Anne Klein, spokeswoman for the Durango Area Tourism Office, echoed Llewellyn, saying Durango is still open for tourism and places such as Purgatory at Durango Mountain Resort and Vallecito Lake are operating as normal.

The office has been directing inquiries about smoke to the San Juan Basin Health Department, Klein said.

For some, it has been businesses as usual.

The DoubleTree Hotel has not received any cancellations, General Manager Peter Marshall said.

“Our pace is on target.

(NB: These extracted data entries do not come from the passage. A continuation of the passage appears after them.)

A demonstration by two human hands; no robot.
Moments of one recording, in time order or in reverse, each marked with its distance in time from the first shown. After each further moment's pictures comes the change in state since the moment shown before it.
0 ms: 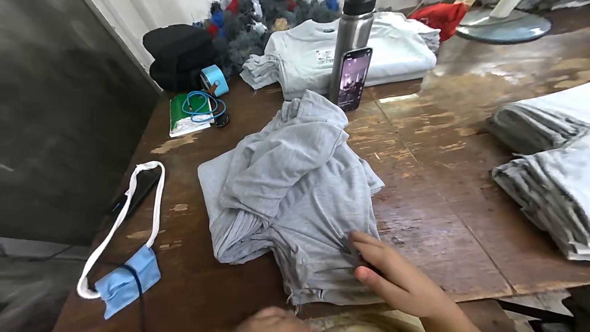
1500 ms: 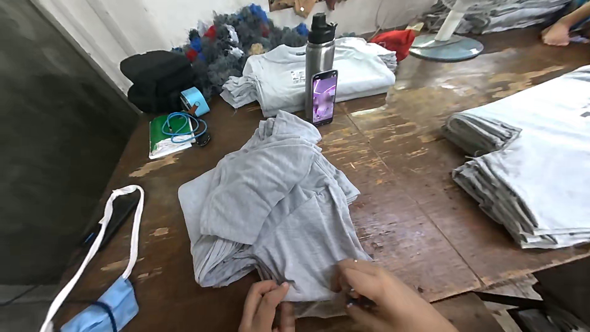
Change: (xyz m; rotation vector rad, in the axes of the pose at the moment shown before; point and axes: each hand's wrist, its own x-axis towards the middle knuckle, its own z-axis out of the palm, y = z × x) left_hand 0.056 -0.019 0.056 0.080 0.853 0.072; right_hand -0.009 -0.026 0.001 -0.096 0.047 -0.108
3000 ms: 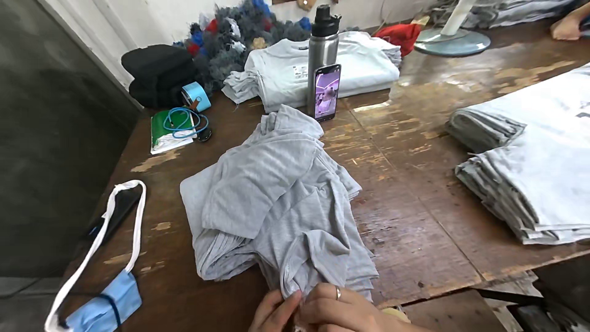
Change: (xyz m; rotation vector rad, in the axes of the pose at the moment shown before) left_hand -0.026 0.011 0.012 -0.497 0.083 -0.135; right_hand 0.020 -0.032 0.048 0.069 0.174 -0.345
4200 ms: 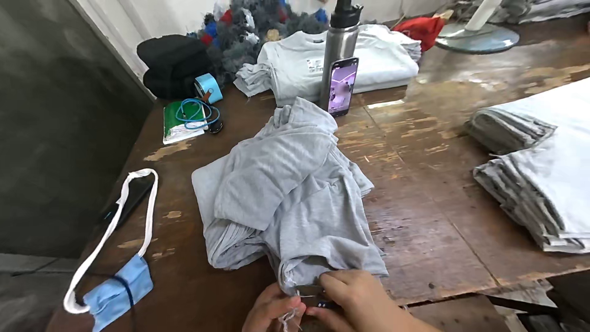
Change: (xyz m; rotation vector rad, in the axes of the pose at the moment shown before) left_hand 0.006 0.006 -0.014 -0.271 0.005 -0.088; right_hand -0.013 0.008 -0.003 -0.351 -0.205 0.359
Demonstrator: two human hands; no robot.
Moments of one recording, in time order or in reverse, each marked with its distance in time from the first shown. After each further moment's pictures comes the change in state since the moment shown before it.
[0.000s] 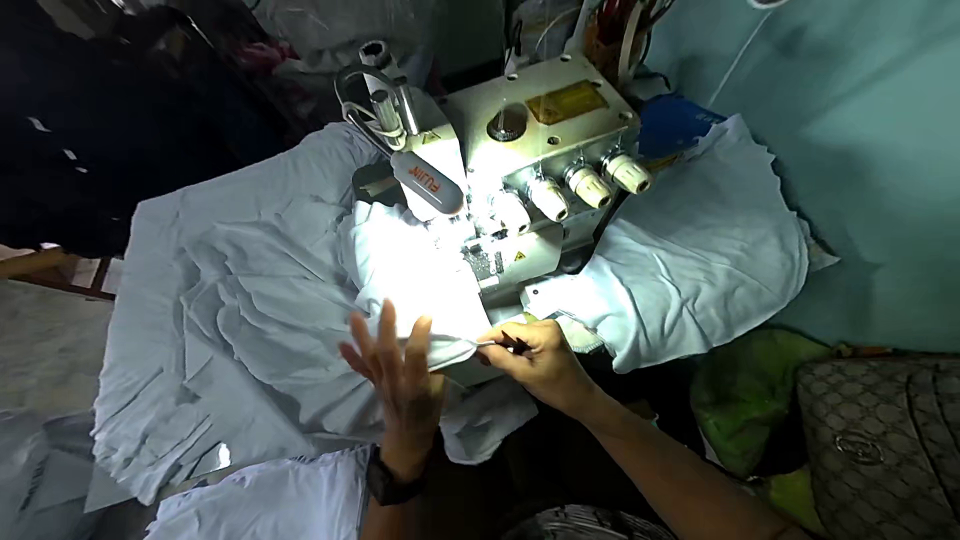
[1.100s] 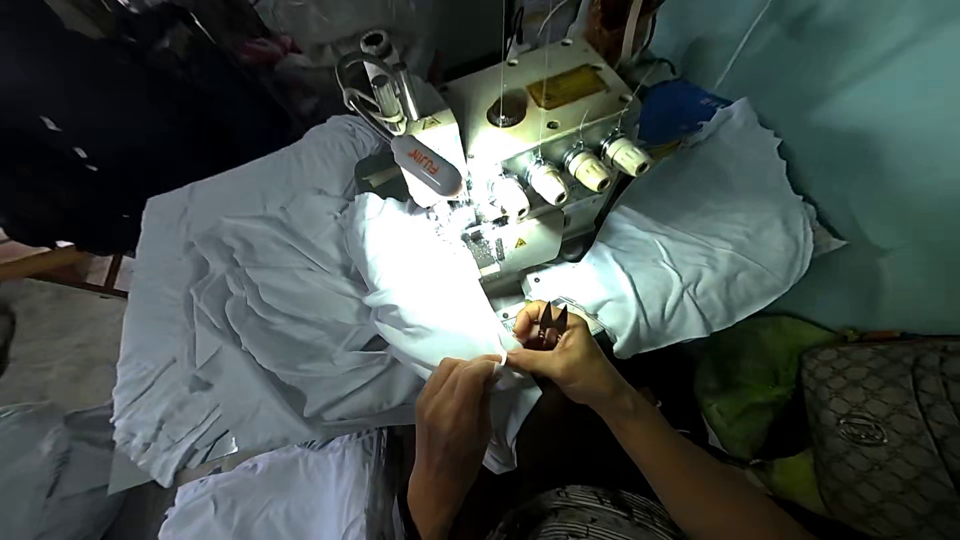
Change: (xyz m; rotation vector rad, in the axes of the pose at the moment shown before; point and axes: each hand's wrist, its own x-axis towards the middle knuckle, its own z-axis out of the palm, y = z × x) left_hand -0.004 0.055 -0.037 -0.438 -0.174 -0.006; right_hand -0.021 -0.010 -0.017 0.538 0.055 0.370
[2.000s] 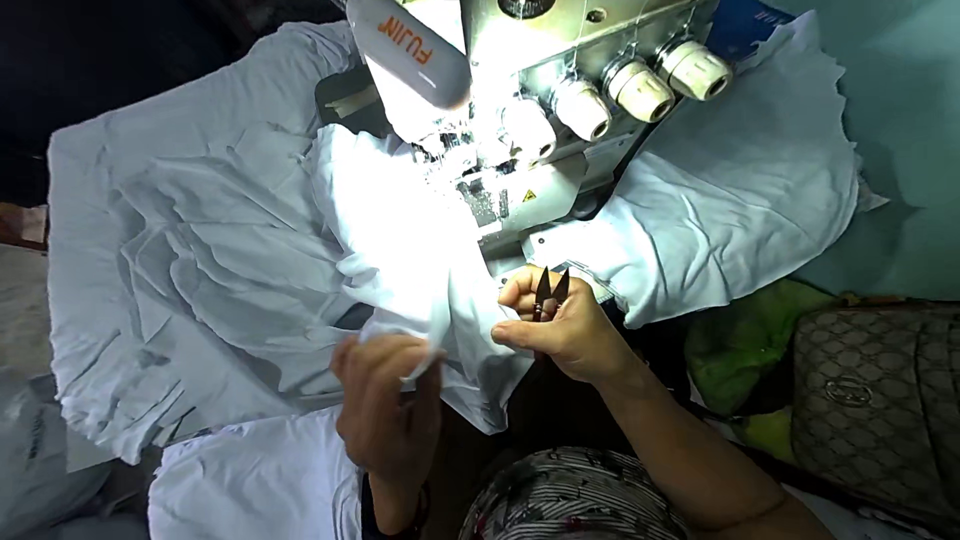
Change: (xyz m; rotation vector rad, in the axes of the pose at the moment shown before) left_hand -0.008 -0.018 -0.027 -0.036 0.190 -0.110; right_hand 0.003 -0.007 0.010 -0.012 -0.025 0.119
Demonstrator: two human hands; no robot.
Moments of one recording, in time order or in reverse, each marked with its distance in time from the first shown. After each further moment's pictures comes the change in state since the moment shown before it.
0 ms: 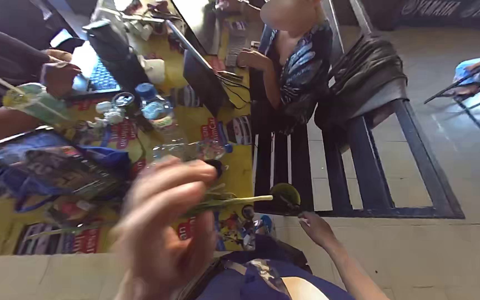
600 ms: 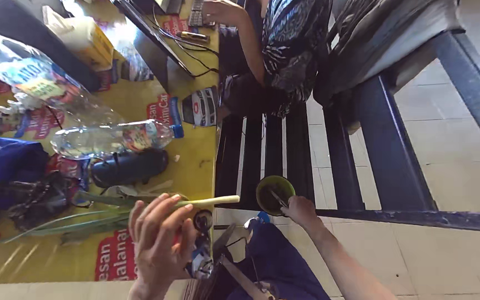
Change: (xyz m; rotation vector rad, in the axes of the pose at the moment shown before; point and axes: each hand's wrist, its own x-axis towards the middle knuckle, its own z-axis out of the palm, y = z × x) left_hand -0.170 -0.067 0.146 0.525 -0.131 -0.097; right_hand 0.113 0.025 0.027 -0.201 -0.065 0.152
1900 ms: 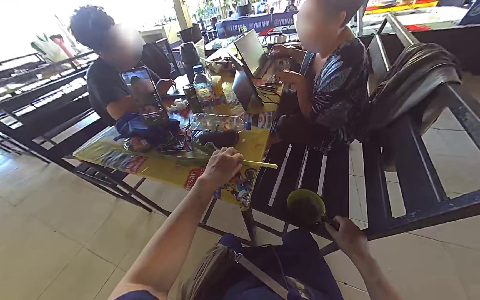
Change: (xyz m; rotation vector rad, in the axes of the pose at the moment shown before) left_hand 0.043 0.001 -0.026 0.273 -0.516 -0.093; right_hand -0.042 0.078 0.039 0.157 0.522 -0.308
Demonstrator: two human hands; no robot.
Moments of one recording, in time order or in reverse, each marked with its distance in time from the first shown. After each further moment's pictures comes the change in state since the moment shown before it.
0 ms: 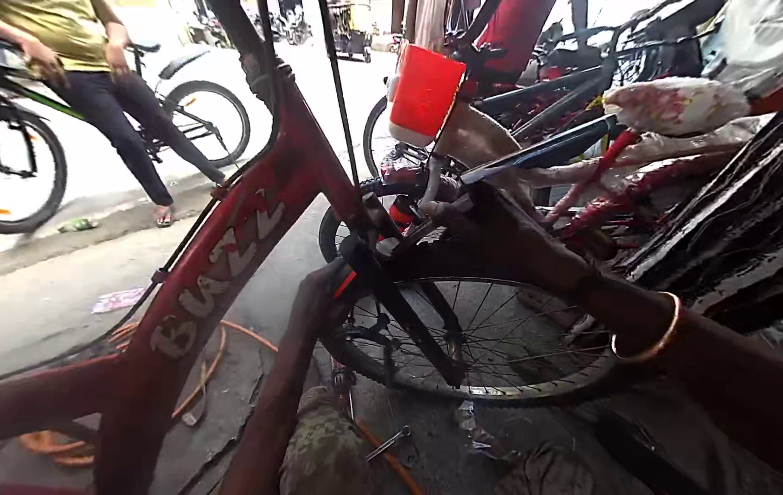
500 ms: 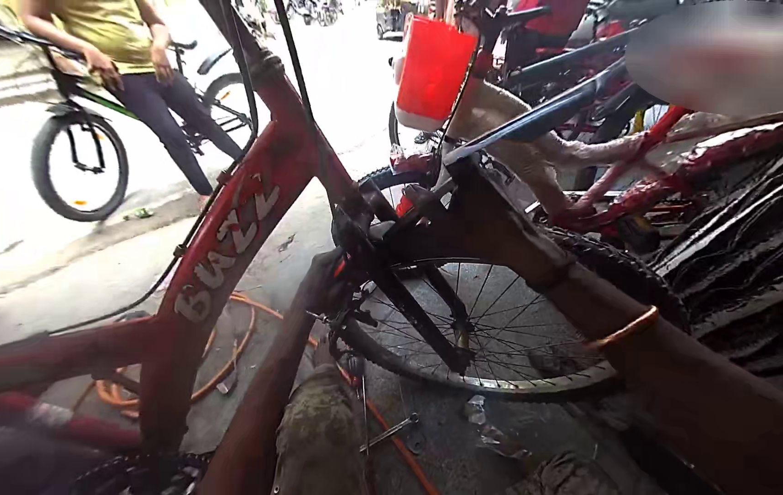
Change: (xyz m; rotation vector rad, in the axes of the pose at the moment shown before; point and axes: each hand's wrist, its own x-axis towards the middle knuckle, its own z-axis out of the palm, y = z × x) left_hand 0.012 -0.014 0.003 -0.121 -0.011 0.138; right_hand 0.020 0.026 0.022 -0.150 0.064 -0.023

We haven’t seen any effect so far, except for a few phone calls inquiring about impact to the area,” he said.

Eric Kiesel, owner of Half Price Tees, said he hasn’t noticed a change in visitation.

Mesa Verde National Park – which is about seven miles west of the Weber Fire, according to its website – has not seen a decrease in visitors and has remained open throughout the fire, said spokeswoman Betty Lieurance.

Some of the campgrounds have not been so fortunate.

The Durango KOA Campground has had about five cancellations a day, said owner Jay Coates.

“People ask about smoke,” he said. “The proximity to fires is probably a big concern.”

The Lightner Creek Campground – near the Lightner Creek Fire that has burned 85 acres and is 40 percent contained – paints a different picture.

“The campground is open, and the phone is ringing steadily with folks wanting to make new reservations,” owner Cheryl Amorelli said in an email.

The Durango & Silverton Narrow Gauge Railroad also says it has seen good passenger numbers, though it is always prepared for a fire.

The train has two full water wagons traveling behind each train and a helicopter is on standby that can drop water should something happen, said Paul Schranck, general operations manager for the train.

The city is taking precautions against starting other fires and has canceled this year’s annual fireworks display, along with Bayfield, Vallecito and Silverton.

La Plata County has placed restrictions on open burning within the county, and Durango currently prohibits open burning within city limits.